╭──
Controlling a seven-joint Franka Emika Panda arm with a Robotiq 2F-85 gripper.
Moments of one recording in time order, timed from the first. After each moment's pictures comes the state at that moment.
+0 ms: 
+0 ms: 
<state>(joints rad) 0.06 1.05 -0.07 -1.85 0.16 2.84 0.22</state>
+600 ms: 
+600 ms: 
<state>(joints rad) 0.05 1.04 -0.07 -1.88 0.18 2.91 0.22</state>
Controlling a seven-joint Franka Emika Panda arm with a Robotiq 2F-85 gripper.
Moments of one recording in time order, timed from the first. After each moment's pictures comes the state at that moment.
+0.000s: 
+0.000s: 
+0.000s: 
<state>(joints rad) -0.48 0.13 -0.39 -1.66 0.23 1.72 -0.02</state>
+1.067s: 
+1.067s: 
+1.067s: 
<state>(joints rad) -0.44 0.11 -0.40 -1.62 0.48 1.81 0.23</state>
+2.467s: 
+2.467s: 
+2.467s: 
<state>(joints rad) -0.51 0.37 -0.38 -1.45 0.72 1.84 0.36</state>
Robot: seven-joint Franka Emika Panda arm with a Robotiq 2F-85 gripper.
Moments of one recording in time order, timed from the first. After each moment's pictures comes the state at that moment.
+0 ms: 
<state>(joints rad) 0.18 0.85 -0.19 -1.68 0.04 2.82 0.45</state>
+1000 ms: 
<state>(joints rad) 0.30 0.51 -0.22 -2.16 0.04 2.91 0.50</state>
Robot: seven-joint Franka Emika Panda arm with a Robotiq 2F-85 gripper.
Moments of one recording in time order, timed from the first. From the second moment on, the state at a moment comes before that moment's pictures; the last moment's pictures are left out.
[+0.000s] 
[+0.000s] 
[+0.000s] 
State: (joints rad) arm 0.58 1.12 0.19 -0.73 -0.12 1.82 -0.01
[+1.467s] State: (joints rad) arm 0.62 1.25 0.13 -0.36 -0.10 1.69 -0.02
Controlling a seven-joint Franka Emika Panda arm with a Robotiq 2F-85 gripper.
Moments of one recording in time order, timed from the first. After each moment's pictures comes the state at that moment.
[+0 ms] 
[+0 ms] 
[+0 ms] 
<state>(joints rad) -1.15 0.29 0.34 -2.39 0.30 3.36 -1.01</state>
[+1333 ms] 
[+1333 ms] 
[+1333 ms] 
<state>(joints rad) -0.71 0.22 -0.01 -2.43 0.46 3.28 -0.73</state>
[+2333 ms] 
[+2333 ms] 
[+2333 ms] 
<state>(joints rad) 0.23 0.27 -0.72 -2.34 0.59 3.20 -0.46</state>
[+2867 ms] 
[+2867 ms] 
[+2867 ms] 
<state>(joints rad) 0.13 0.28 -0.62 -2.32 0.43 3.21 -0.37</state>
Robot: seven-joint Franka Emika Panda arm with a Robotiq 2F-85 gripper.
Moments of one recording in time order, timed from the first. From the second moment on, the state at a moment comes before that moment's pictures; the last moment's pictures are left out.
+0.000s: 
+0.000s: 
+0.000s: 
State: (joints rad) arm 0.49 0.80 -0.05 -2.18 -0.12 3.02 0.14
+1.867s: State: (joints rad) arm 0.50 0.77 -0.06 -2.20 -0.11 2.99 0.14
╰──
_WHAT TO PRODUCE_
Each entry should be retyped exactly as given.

_SOLUTION TO THIS EXERCISE_
Controlling a seven-joint Franka Emika Panda arm with a Robotiq 2F-85 gripper.
Moments of one recording in time order, timed from the first. After each moment's pictures comes the state at that moment.
+0 ms: 
+0 ms: 
<state>(joints rad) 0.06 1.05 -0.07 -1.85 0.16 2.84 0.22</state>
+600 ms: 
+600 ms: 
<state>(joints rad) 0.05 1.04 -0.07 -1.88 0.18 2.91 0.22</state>
Controlling a seven-joint Franka Emika Panda arm with a Robotiq 2F-85 gripper.
Moments of one recording in time order, timed from the first. After each moment's pictures comes the state at that moment.
+0.000s: 
+0.000s: 
+0.000s: 
<state>(joints rad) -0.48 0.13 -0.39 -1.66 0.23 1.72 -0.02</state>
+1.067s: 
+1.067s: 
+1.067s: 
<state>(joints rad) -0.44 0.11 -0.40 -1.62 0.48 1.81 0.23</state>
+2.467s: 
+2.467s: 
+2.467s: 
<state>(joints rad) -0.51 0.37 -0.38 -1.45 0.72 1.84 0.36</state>
Robot: seven-joint Franka Emika Panda arm with a Robotiq 2F-85 gripper.
Moments of one recording in time order, timed from the first. After each moment's pictures comes the state at that moment.
+0 ms: 
<state>(joints rad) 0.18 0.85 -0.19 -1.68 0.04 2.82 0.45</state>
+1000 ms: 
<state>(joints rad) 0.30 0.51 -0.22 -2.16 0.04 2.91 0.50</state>
Robot: seven-joint Franka Emika Panda arm with a Robotiq 2F-85 gripper.
Moments of one recording in time order, timed from the first. From the second moment on, the state at a moment comes before that moment's pictures; the last moment's pictures are left out.
[+0.000s] 
[+0.000s] 
[+0.000s] 
State: (joints rad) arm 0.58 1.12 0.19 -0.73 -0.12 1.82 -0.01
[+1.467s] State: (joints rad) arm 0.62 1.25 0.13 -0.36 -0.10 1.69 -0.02
Controlling a seven-joint Franka Emika Panda arm with a Robotiq 2F-85 gripper.
Moments of one recording in time order, timed from the first. After each moment's pictures comes the state at that moment.
[+0 ms] 
[+0 ms] 
[+0 ms] 
<state>(joints rad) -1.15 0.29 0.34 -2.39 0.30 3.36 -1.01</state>
[+1333 ms] 
[+1333 ms] 
[+1333 ms] 
<state>(joints rad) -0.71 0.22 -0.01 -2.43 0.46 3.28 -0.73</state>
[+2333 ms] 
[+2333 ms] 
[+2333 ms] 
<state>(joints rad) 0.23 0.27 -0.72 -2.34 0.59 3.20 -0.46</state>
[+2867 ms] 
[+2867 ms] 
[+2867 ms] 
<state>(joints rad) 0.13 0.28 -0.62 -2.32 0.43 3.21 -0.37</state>
Robot: seven-joint Franka Emika Panda arm with a Robotiq 2F-85 gripper.
Moments of one recording in time order, timed from the first. From the second moment on, the state at a moment comes before that moment's pictures; the last moment's pictures are left out.
+0.000s: 
+0.000s: 
+0.000s: 
State: (joints rad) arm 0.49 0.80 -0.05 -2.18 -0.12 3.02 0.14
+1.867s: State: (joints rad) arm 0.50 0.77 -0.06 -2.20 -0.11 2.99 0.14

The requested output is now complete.